The first post doesn't mention motion of the puck. But threads tend to change directions on the way.
You calculate the constituents of g=GMmr2−rω2.
Aren't we dealing with vectors here?

Aren't we dealing with vectors here?
Well yes but we can analyse their components separately. By definition g is normal to the geoid. Centrifugal force is measured parallel to g, the component of intertial forces normal to g is Coriolis force.

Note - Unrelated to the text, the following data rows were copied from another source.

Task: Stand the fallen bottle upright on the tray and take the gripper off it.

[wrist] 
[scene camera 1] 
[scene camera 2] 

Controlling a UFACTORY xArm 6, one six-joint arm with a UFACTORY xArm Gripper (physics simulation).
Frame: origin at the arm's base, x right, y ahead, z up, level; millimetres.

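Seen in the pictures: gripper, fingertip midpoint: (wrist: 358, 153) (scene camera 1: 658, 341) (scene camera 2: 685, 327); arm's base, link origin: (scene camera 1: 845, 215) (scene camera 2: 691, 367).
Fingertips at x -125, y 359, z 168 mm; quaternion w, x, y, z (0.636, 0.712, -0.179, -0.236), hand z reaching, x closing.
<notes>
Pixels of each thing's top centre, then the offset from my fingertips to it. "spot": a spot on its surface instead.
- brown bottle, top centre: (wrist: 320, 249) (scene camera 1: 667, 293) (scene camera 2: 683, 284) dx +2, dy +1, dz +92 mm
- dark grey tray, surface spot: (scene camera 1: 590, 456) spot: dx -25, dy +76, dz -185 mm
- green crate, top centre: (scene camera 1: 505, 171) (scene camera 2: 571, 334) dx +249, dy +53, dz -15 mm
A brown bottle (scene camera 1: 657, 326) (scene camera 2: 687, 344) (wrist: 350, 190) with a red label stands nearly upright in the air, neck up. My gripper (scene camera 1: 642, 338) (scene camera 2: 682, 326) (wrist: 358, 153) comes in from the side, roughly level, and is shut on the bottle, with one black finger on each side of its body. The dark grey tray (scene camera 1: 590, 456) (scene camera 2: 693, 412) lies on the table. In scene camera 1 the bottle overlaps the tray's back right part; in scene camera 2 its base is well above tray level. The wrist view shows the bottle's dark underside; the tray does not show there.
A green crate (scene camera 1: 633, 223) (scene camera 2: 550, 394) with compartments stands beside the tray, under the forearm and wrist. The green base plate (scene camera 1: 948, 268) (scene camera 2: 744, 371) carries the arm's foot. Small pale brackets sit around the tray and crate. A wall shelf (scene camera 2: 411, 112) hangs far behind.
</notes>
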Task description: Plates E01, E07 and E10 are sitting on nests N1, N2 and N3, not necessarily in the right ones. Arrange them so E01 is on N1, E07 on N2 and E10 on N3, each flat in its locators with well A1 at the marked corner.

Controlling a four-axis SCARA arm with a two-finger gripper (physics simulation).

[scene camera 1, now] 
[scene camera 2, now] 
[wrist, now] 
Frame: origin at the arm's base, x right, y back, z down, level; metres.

Why is this any different from a Foucault Pendulum? Build a frctionless circular arena with perfect bumpers and perfect ice. Check for precession.

• jbriggs444
Well yes but we can analyse their components separately. By definition g is normal to the geoid. Centrifugal force is measured parallel to g, the component of intertial forces normal to g is Coriolis force.
And at latitude >0?

And at latitude >0?
The same, please see the definition of the geoid e.g. https://en.wikipedia.org/wiki/Geoid

Think about a toy boat floating on a lake on a still day, initially stationary. If there was a force that would make it move to somewhere else on the lake then it would do so. Now take the boat out of the lake and consider the water that it was previously displacing. The same force would make that water move to somewhere else on the lake, changing the profile of the surface.

This is the definition of a geiod: it is an equipotential surface, taking into account all the forces at the surface. By definition the net of gravity and centrifugal force only has a vertical component i.e. normal to the geoid.

• sophiecentaur
By definition the net of gravity and centrifugal force only has a vertical component i.e. normal to the geoid.
The standard definition of the centrifugal force is ##-m\vec\omega\times(\vec\omega\times\vec r)##, which is the fictitious force independent of velocity relative to a rotating reference frame. This is generally not parallel to the gravitational field ##\vec g##.

The standard definition of the Coriolis force is the fictitious force dependent on the velocity relative to a rotating frame of reference and is given by ##-2m \vec\omega\times \vec v##.

The standard definition of the centrifugal force is ##-m\vec\omega\times(\vec\omega\times\vec r)##, which is the fictitious force independent of velocity relative to a rotating reference frame. This is generally not parallel to the gravitational field ##\vec g##.
Agreed, however if we want to find the equipotential surface we have to use a different definition or water will flow uphill.